Pick out all lines of the entries that include the word "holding" and copy them.

[Opening Input records section]

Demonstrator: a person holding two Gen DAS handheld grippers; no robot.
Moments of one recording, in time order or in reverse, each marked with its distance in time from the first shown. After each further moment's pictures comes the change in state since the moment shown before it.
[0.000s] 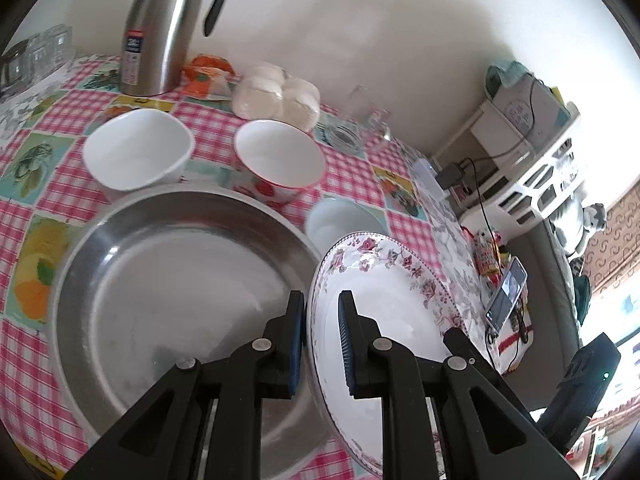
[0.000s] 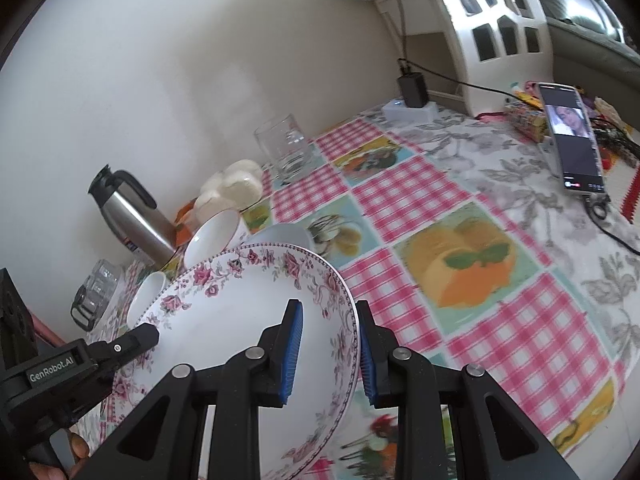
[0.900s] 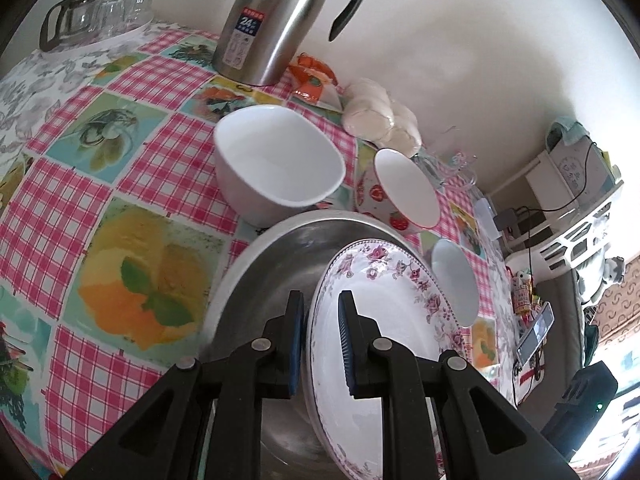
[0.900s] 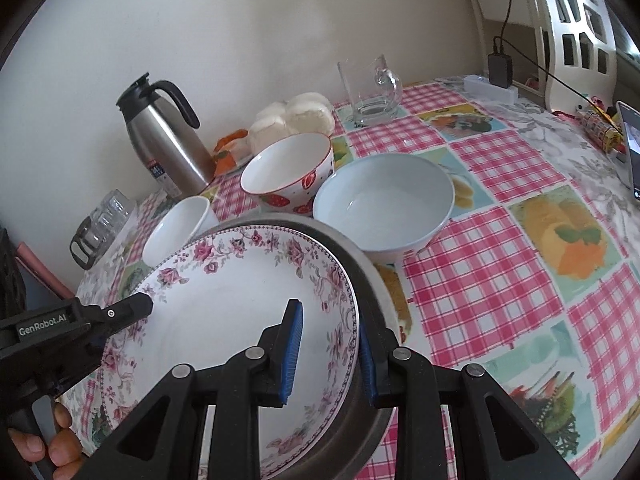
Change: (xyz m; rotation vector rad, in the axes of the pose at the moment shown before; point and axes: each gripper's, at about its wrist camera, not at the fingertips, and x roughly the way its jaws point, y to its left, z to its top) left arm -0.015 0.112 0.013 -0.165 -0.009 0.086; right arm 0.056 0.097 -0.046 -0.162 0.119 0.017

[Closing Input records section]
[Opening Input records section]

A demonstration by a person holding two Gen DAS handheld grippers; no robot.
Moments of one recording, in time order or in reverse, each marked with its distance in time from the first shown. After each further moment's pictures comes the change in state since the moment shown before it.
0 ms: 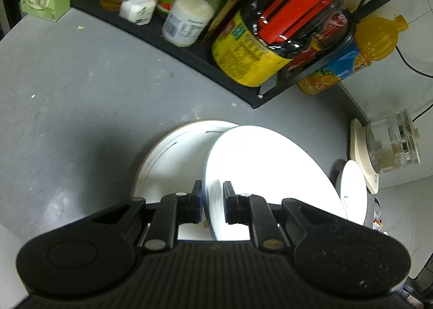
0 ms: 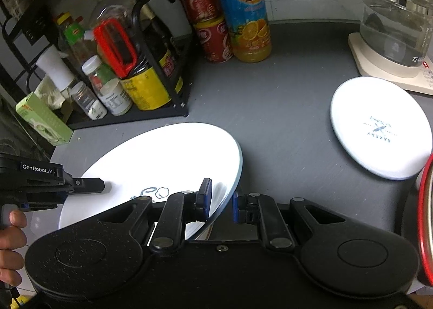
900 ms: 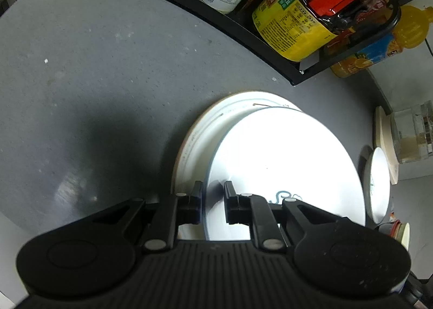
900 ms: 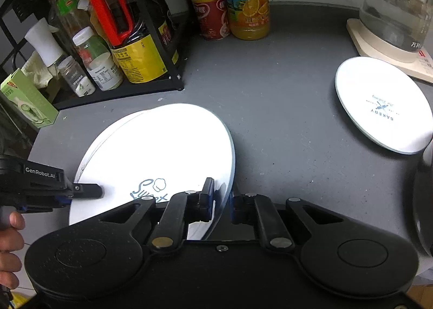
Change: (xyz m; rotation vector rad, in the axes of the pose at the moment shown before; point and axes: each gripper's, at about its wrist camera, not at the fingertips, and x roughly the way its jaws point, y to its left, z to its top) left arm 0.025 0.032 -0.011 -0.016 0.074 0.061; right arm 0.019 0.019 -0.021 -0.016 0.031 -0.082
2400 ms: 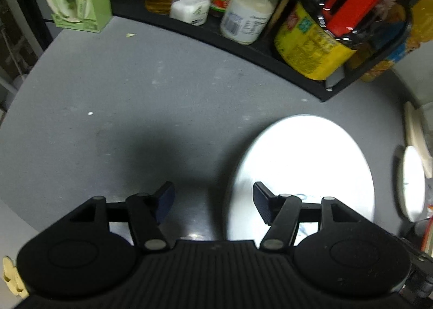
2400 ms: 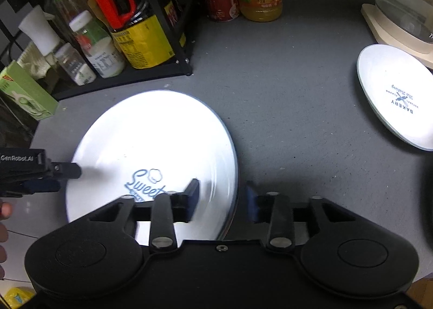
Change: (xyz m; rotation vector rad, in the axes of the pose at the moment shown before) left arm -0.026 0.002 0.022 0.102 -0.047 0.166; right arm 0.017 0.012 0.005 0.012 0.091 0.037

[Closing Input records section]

(Exercise result):
Demonstrator: a person holding two Gen DAS handheld grippers; no robot.
A demonstration by a person holding two Gen DAS handheld grippers; no robot.

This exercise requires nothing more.